I am going to make a Sam character (Trick 'r Treat), a giant spider to drop down over my driveway, a ghost prop (similar to Grim Hollow's), and a million dollars. Bring on 2010!


----------



## Revenant (Mar 17, 2007)

I'm gonna finish my ****in' costume for once.


----------



## JohnnyL (Aug 17, 2006)

Happy New Year everyone!

I'm doing some final tweaking to my theme so I'll letcha' know shortly!


----------



## Jack Reaper (May 27, 2006)

I made another resolution.....learn as much from the How-To's section as I can this year!!!


----------



## Sananeko (Oct 17, 2009)

Making bone molds so I can start my halloween section
To make a tombstone that my annoying monster of related blood can't destroy. (I'm going to enjoy this one)
Finally take the time to work on my spider webs and spiders.
Make some body parts. (I will have to remember not to prop them up in a corner when I'm not working on them..)


----------



## scareme (Aug 29, 2006)

I really need to work on my tombstones this year. They stick together when I store them and now alot of the foam is showing.
I'm going with an overrun with spiders theme this year so I'll have to come up with some really large spiders, as well as large numbers of spiders of all sizes.
I'm going to have to overhall my FCG. She didn't work at all this year.
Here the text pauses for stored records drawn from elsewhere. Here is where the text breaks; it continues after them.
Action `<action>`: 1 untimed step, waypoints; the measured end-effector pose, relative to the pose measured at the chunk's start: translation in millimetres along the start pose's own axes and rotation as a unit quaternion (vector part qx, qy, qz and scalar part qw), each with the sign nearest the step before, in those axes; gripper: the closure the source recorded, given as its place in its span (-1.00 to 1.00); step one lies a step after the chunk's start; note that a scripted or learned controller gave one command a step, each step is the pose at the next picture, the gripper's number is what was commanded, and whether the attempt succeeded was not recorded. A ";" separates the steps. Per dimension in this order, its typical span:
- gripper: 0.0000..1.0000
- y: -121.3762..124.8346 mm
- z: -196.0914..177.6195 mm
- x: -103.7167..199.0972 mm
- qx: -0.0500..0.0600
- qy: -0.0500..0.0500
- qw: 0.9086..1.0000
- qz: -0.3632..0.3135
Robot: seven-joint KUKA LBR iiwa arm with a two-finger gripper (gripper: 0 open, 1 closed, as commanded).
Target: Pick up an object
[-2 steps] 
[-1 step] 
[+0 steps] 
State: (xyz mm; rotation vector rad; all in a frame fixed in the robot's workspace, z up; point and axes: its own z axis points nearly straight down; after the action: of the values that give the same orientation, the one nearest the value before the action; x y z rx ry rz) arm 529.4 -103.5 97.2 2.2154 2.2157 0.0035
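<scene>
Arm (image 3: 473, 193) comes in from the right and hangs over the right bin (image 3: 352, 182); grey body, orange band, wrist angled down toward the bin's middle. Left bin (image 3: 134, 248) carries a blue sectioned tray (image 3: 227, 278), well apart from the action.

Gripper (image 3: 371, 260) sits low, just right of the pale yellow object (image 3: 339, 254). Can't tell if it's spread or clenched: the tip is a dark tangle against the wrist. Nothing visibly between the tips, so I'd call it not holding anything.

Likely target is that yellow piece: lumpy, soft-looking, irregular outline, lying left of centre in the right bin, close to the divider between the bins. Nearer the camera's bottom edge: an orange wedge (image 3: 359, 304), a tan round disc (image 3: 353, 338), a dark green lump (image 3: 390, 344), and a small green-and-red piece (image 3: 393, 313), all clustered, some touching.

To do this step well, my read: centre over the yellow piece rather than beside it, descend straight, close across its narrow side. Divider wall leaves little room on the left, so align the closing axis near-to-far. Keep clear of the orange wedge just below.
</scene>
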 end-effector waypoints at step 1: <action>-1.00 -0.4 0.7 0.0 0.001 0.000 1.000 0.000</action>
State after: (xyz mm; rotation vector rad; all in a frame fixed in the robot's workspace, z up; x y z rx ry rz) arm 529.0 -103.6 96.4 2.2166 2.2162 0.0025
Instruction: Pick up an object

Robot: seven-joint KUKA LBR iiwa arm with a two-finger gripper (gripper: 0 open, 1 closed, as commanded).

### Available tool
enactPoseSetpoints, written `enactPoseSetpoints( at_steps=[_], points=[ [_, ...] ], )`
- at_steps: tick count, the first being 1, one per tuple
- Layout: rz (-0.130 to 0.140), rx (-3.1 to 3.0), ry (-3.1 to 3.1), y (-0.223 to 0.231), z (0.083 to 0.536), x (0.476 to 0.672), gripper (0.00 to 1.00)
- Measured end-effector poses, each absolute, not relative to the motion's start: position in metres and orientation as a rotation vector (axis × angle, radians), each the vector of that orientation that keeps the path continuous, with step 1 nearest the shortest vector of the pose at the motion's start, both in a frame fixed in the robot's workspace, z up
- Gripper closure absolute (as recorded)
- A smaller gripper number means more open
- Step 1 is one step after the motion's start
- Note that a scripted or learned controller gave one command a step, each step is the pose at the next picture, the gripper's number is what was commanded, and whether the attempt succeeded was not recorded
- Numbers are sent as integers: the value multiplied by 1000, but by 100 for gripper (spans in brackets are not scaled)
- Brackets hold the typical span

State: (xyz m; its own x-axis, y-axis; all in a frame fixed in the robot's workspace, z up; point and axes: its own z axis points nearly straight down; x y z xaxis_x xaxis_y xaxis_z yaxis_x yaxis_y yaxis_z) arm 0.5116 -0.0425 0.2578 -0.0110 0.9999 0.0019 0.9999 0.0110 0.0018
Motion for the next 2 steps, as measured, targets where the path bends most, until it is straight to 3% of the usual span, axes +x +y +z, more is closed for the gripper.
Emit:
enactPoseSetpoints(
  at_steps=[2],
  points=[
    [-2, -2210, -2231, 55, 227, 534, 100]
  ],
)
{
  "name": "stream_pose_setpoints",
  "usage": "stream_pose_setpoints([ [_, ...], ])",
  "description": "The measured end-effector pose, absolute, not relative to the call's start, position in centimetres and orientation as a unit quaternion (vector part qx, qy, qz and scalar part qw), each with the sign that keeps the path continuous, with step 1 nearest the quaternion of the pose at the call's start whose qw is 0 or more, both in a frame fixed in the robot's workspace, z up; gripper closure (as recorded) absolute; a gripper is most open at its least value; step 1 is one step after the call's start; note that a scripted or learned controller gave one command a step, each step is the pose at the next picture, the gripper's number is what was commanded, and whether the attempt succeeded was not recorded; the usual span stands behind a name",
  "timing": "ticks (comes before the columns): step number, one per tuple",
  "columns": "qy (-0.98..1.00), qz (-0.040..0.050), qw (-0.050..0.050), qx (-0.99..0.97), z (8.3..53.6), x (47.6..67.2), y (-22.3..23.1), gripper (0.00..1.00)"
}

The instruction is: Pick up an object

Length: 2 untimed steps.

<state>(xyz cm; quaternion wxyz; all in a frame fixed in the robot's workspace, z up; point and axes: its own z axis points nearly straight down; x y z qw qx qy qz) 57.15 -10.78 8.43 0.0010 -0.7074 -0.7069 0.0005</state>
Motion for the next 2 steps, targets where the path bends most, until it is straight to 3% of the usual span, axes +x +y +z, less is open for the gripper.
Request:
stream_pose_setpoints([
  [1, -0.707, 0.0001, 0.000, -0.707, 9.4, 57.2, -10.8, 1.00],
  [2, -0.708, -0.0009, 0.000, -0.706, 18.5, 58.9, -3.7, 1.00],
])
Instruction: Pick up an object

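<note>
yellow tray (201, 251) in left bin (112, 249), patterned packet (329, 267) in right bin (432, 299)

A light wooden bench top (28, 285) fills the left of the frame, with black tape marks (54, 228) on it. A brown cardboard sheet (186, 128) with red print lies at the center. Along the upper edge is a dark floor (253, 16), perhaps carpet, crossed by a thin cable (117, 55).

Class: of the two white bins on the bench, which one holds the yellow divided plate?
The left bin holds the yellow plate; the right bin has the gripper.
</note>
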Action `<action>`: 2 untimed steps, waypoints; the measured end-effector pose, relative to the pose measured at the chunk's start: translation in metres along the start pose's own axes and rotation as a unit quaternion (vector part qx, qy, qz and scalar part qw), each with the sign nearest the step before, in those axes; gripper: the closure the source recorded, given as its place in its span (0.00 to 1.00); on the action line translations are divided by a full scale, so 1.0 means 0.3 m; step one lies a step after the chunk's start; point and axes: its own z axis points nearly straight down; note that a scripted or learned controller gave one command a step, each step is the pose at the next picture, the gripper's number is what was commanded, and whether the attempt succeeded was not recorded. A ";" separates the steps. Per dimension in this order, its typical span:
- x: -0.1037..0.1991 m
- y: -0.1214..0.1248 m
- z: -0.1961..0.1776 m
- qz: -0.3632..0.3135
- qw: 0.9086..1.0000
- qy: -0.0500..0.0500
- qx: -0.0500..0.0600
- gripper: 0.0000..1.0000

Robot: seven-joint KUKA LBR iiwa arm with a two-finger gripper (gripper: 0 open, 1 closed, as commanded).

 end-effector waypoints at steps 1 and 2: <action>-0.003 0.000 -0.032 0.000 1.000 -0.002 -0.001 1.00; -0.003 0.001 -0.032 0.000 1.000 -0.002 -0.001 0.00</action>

Had to use her as a satic prop.
That should get me started. I can always add more ideas if I get these finished.


----------



## FrozenPumpkins (Jul 5, 2009)

Here's mine:

- Make a new gravestone or two and figure out how to seal the ones I made this year
- Build a new witch to replace my storebought one
- Build my first groundbreaker
- Think about lighting and sound more


----------



## ubzest (Jul 1, 2008)

HOLY CRAP!! I just realized I don t even have a new layout planned yet!
I hope to 
1-take down the lame store bought axworthy type ghost still hanging in the yard.
2-figure out something to do with the 3 rotisserie motors I have.
3-try to sculpt a head like I seen on here.
4 try to figure out how to ' make-up' the 30ish hairdresser heads I have.
and the outdoor outlets is something I've been asking for ,for the past 4 years. and thats after I figure out a new floor plan!


----------



## Dungeon Keeper (Sep 25, 2009)

New theme this year, so lots to do between two of us:

4-6 big sideshow style canvas pannels (5'x7')
carousel room with moving horses or a turntable
drop pannel
marionette room of dolls and clowns
2-3 pre haunt meeting with actos to go over theme and technique
re work Shiatsu reacher
re work floating graveyard lantern
horse drawn hearse(if time allows)


----------